Я лежал недвижный, весь обернутый в бинты и похожий на младенца Николу с иконы, а сам мечтал о мусульманстве, о продаже души ― только бы обмануть себя верой о встрече с ней хотя бы там, после смерти. Я не верил в небеса, но лежал и мечтал о них.
Уже потом, когда я стал выходить в город, я пришел к сапожнику Вахтангу, персу, в прошлый раз сшившему мне сапоги. Он узнал меня. Я попросил научить меня какой-нибудь мусульманской молитве, любой, какую он знает. Он просьбы сильно испугался. Он, кажется, все понял так, что я пытаюсь вызнать его лояльность к нам. Отношения наши с Персией к той поре стремительно портились. Персия была буквально наводнена или, вернее сказать к ее безводному климату, как песком, была засыпана различного рода бандами, германскими и турецкими агентами, бесцеремонно толкающими персидское правительство, шаха и обывательские массы против нас. Как раз в эти дни был убит наш вице-консул в Персии Александр Кавер. Многие наши миссии подверглись нападениям, оставили свои места и искали защиты в Казвине, городе, где располагалась персидская казачья бригада полковника Прозоркевича, та самая бригада, которой ранее командовал генерал Ляхов и в которой служил Саша. Сообщалось, что в Персию сквозь малочисленную завесу казачьих постов из нашего Туркестана бегут немецкие и австрийские военнопленные, сбиваются в боевые подразделения, обучают местные племена современному бою.

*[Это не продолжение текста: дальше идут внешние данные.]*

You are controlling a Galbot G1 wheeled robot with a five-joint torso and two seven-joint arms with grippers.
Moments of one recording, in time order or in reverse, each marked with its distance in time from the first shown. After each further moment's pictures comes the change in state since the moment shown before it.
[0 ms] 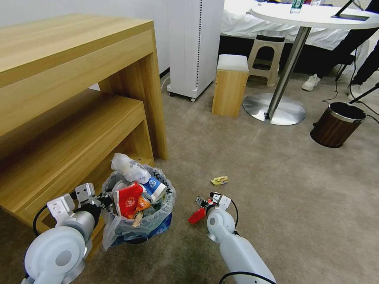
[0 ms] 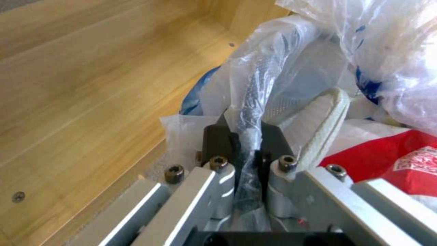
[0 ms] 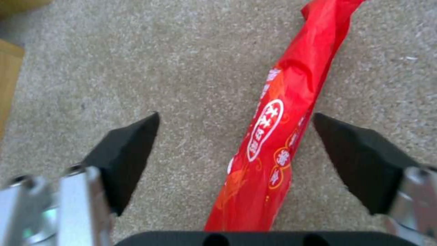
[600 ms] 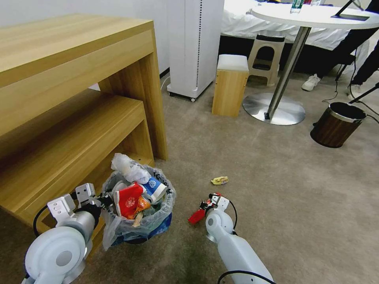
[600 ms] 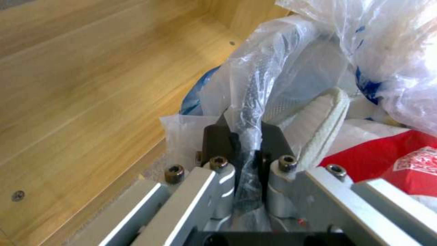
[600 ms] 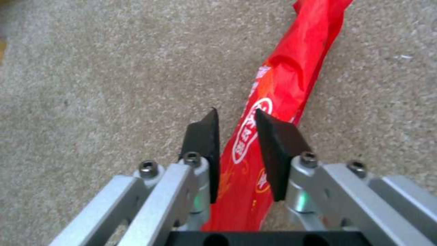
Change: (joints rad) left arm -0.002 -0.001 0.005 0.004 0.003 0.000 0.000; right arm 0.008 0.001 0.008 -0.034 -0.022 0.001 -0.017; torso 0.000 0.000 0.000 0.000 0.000
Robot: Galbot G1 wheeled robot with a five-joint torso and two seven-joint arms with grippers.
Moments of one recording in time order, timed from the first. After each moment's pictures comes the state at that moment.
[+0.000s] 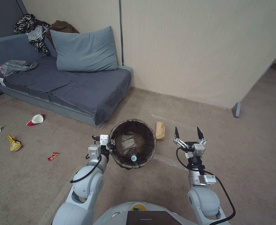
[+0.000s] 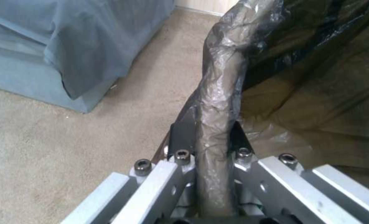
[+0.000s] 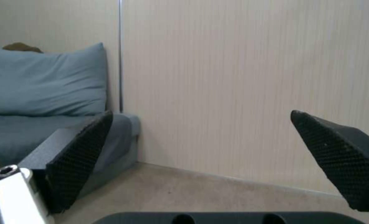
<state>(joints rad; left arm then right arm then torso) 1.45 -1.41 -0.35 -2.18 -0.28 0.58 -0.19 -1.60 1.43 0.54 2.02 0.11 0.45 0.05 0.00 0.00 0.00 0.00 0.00</state>
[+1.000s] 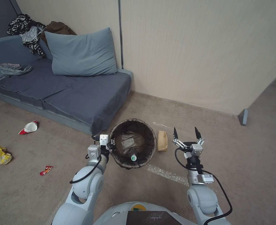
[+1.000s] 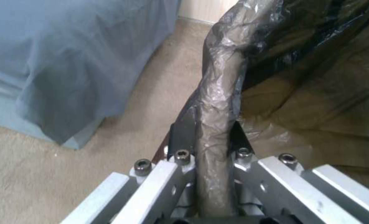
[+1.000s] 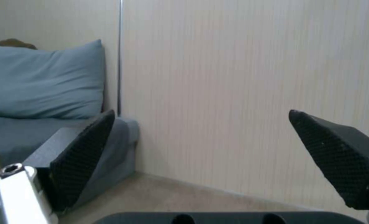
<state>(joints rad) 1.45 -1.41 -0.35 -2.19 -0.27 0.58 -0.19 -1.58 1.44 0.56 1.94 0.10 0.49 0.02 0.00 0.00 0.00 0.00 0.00</state>
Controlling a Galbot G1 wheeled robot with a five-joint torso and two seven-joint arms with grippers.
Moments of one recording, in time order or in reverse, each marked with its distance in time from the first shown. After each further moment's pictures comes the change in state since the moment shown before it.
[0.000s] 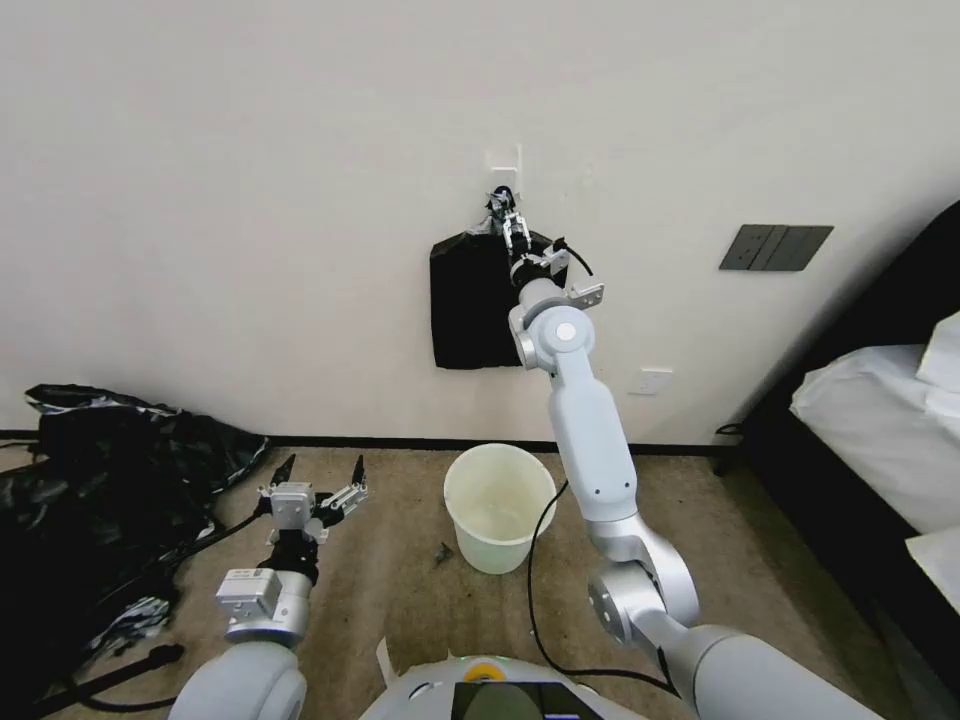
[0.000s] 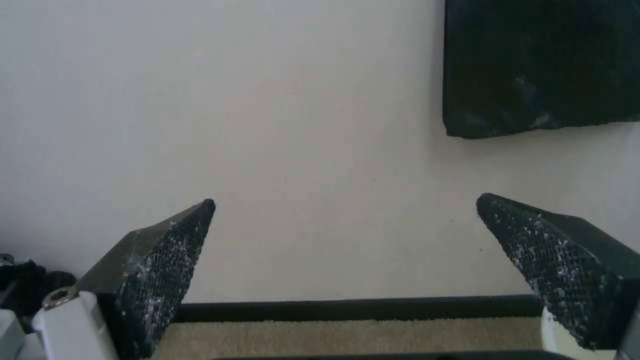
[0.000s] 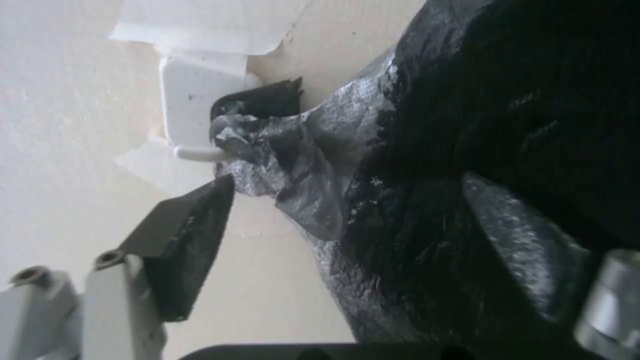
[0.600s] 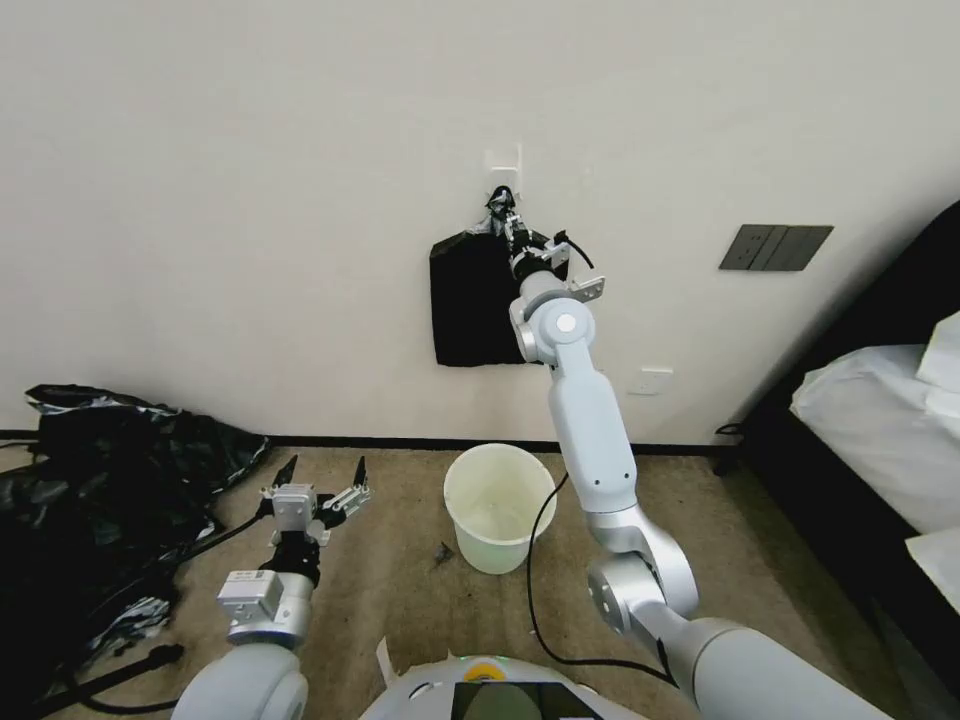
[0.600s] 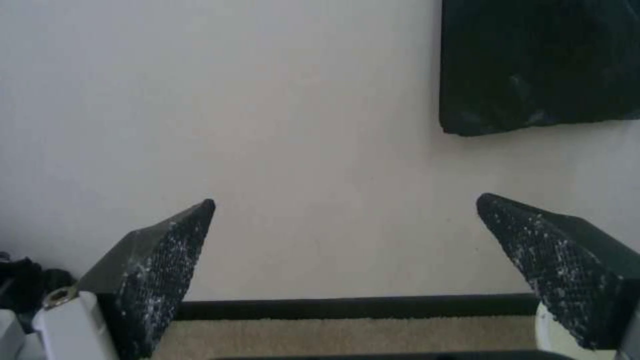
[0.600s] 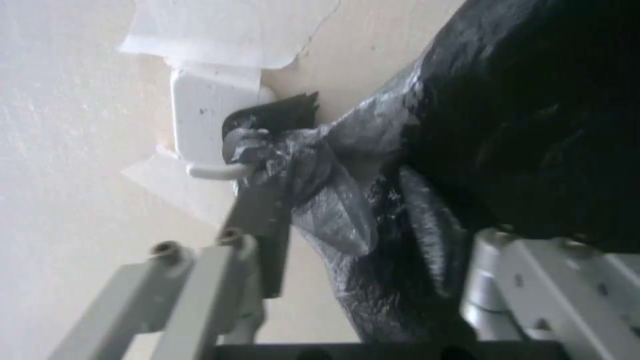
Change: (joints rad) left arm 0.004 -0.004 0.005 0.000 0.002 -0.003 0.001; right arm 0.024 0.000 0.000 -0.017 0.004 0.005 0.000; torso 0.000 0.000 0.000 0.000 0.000
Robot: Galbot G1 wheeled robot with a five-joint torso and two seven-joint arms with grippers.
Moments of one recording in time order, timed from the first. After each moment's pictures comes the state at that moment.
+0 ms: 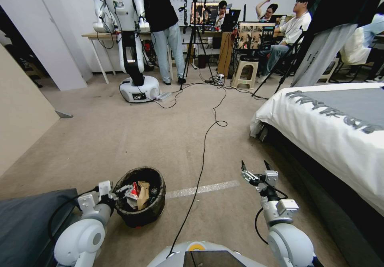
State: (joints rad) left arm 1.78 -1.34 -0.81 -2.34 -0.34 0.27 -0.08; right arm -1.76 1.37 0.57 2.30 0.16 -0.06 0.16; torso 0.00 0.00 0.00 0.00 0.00
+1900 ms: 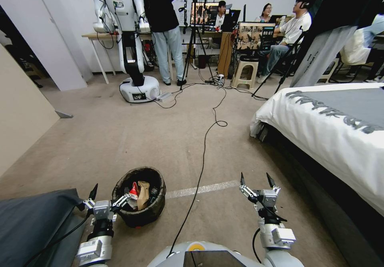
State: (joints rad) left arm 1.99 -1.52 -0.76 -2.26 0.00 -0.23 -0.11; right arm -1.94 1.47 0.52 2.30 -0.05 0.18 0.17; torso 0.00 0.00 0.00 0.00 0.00
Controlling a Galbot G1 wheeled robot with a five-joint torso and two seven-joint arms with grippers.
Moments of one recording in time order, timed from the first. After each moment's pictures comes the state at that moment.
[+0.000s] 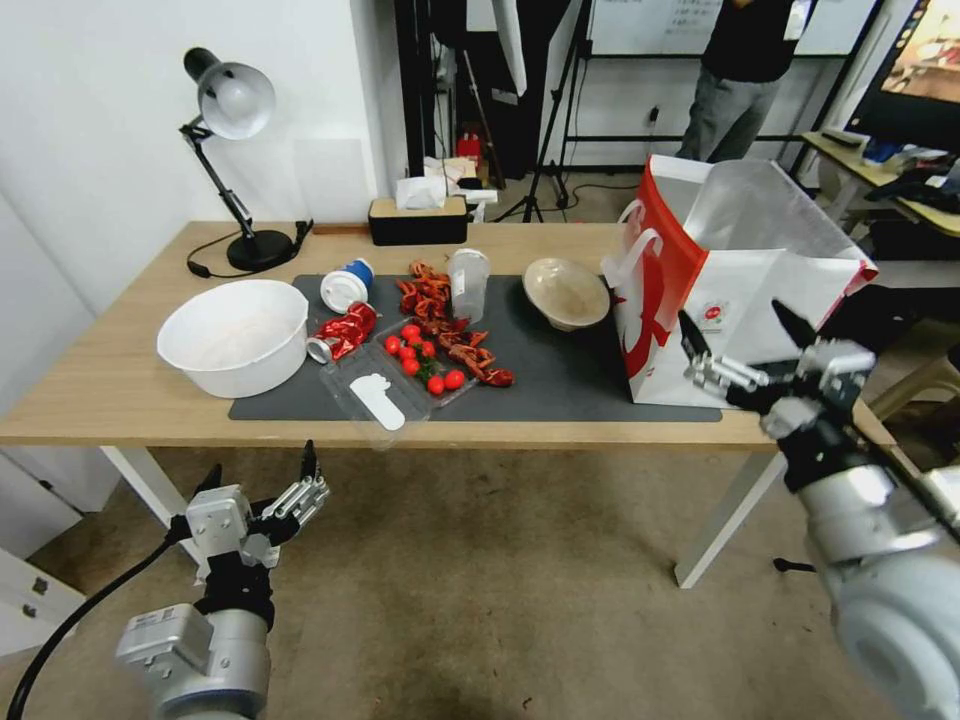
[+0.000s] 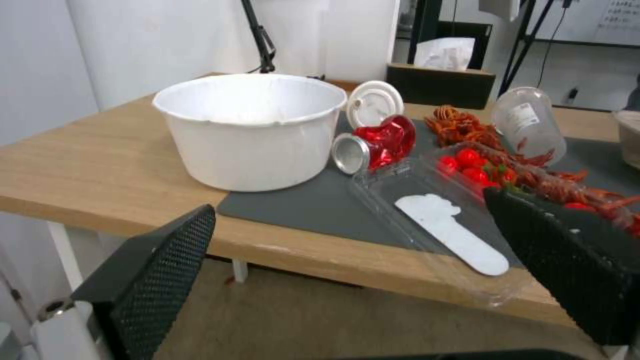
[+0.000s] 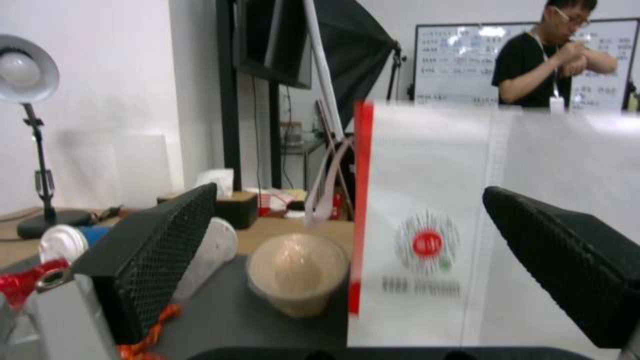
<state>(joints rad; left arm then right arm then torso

С турецкой же стороны в Персию постоянно прибывают регулярные части.
В такой обстановке мой визави, потомок Дария, гонявшегося за скифами в оны годы, сапожник Вахтанг, жутко моей просьбы испугался, и я ничего добиться не смог. Пустота осталась, хотя со временем чуть поослабла и утишила мое желание превратиться в Андрия Бульбу.
Кстати, нападение на мой аул столь сильного отряда четников возбудило наше командование. Губерния пошла писать ― то есть плешивые штабсы и прокурорские чины сели на нас с сотником Томлиным верхом, взнуздали самыми суровыми мундштуками. Но в конце концов мои действия по командованию гарнизоном и управлению аулом были признаны отвечающими уставным и инструктивным нормам, хотя было объявлено нарушением этих норм переложение командования гарнизоном в ту ночь на подпоручика Леву Пустотина. Но зачтено мне было в заслугу то, что я своим поступком отвернул аул от четников.
Вот так было со мной. Мои руки, пробитые гвоздями, удалось спасти. Кто-то из четников постарался прибить меня, но он не задел сухожилий. Более-менее восстановился и нос. Из прямого он стал криво-горбатым, с поперечным шрамом. Но это было лучше, нежели он остался бы сплющенным, как часто остается от перелома.
Не то было с сотником Томлиным. Обморожение его оказалось непоправимым. Ему отняли несколько пальцев. Раны гнили. Несмотря на боль, жуткие бытовые неудобства и душевные терзания от сознания своей инвалидности, он держал себя так непринужденно, будто ничего не случилось. Он даже был доволен оборотом дела и говорил, что теперь сравнялся со своими бутаковцами.
― Они все померзли. Ну и я будто с ними померз! ― говорил он.
Он подлежал увольнению со службы. Я уговаривал его согласиться на мое ходатайство перед генералом Юденичем о разрешении ему службы. Он отказывался и выходил из себя.
― Да не надо мне никакой службы, Лексеич! ― отказывался он.
Однако, когда на мой запрос пришел положительный ответ, он внимательно и как бы что-то в уме считая поглядел на меня.
― В службу так в службу! ― согласился он, а увидеть, доволен он или не доволен, было нельзя.
Вообще, он оказался несколько другим, нежели я мог предположить. Он был умным и образованным, всегда спокойным до холодности. Наши отношения были глубокими. Но с его стороны их нельзя было назвать приязненными. Я порой искал, отчего при этих отношениях он меня держится. Объяснить это только его инвалидностью и перспективой увольнения из армии, если бы я за него не ходатайствовал, было неправильным. Служба, конечно, была его жизнью. Но он ни разу даже намеком не поблагодарил меня. А порой мне казалось, что он за это ко мне даже в претензии, особенно когда был пьян. В пьяном виде он чаще был непереносим, нежели сносен, и мог позволить себе гадости.
― Ну что, ваше высокоблагородие, ― начинал он говорить о том, как во мне все плохо вплоть до моего академического образования, раннего моего чина и ордена. ― Да и имя-то тебе, ваше высокоблагородие, дали соответствующее: Боооренька! ― куражисто говорил он, хотя ничего “соответствующего”, то есть, надо полагать, очень уж неприличного, в моем имени не было.